■ DESCRIPTION OF THE TASK: Copy each line of the listing below where the word "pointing" turns up.

■ STORED DATA:
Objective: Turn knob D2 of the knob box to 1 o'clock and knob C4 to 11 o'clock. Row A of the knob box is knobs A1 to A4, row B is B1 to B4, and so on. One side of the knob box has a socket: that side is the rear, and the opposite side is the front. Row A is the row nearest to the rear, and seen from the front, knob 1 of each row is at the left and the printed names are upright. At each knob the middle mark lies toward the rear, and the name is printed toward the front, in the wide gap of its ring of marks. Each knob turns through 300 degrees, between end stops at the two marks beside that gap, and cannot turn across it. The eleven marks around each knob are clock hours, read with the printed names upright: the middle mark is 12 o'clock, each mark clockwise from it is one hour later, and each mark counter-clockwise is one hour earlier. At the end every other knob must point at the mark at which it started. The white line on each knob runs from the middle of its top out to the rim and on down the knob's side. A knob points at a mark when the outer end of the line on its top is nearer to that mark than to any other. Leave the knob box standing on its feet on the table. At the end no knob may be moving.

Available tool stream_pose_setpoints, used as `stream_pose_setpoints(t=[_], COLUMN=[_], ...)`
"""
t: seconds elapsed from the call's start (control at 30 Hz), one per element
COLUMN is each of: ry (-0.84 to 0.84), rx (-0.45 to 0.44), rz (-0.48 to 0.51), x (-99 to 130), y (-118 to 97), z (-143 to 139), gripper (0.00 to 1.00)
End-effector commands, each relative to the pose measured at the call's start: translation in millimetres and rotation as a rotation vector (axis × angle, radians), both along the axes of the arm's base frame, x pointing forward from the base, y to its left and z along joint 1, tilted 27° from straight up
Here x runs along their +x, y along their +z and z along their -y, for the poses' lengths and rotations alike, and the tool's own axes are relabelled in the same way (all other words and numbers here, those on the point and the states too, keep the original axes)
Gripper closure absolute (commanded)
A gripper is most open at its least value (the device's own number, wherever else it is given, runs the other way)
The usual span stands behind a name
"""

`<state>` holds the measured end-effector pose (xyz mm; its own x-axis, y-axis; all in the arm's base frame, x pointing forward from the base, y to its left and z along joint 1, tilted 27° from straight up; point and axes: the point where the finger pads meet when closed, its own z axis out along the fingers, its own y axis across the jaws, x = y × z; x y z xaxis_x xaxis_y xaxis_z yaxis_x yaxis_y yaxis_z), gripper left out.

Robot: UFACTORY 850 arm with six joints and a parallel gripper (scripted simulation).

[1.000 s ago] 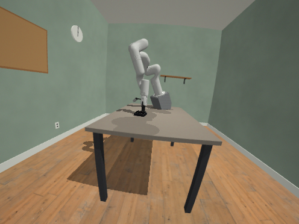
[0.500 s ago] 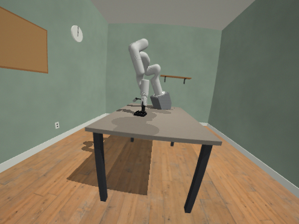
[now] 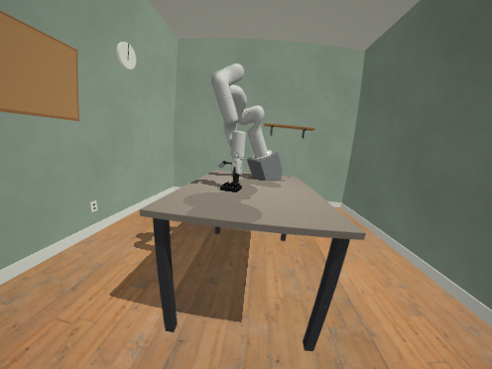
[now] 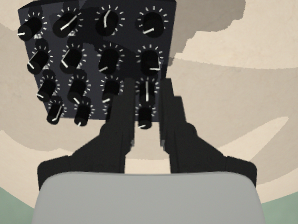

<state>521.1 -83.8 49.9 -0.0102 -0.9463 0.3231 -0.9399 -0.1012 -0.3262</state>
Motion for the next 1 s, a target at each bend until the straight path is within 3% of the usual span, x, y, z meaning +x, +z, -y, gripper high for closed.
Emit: stream_pose_setpoints(t=[0.0, 0.4, 0.97], ry=[0.000, 0.000, 0.000], rx=[0.000, 0.000, 0.000], rz=[0.001, 0.001, 0.001], x=[0.5, 0.0, -11.1], y=[0.5, 1.8, 30.6], z=[-0.1, -0.6, -10.5], gripper=[0.81, 0.81, 0.81])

■ REPLY:
End-effector commands, each relative to the pose measured at the call's start: translation in millimetres and rotation as a rotation vector (axis × angle, radians), both along the axes of the arm's base frame, x pointing forward from the base, y to its left and z along joint 1, tilted 27° from straight up
`<state>` holds the measured end-effector pose (xyz mm; its own x-axis, y-axis; all in the arm's base frame, x pointing forward from the base, y to its left and z along joint 1, tilted 27° from straight up; point and axes: the point where the finger pads meet when closed, its own z axis out along the fingers, its own y axis across the jaws, x = y × z; x y z xaxis_x xaxis_y xaxis_z yaxis_x yaxis_y yaxis_z), gripper left out.

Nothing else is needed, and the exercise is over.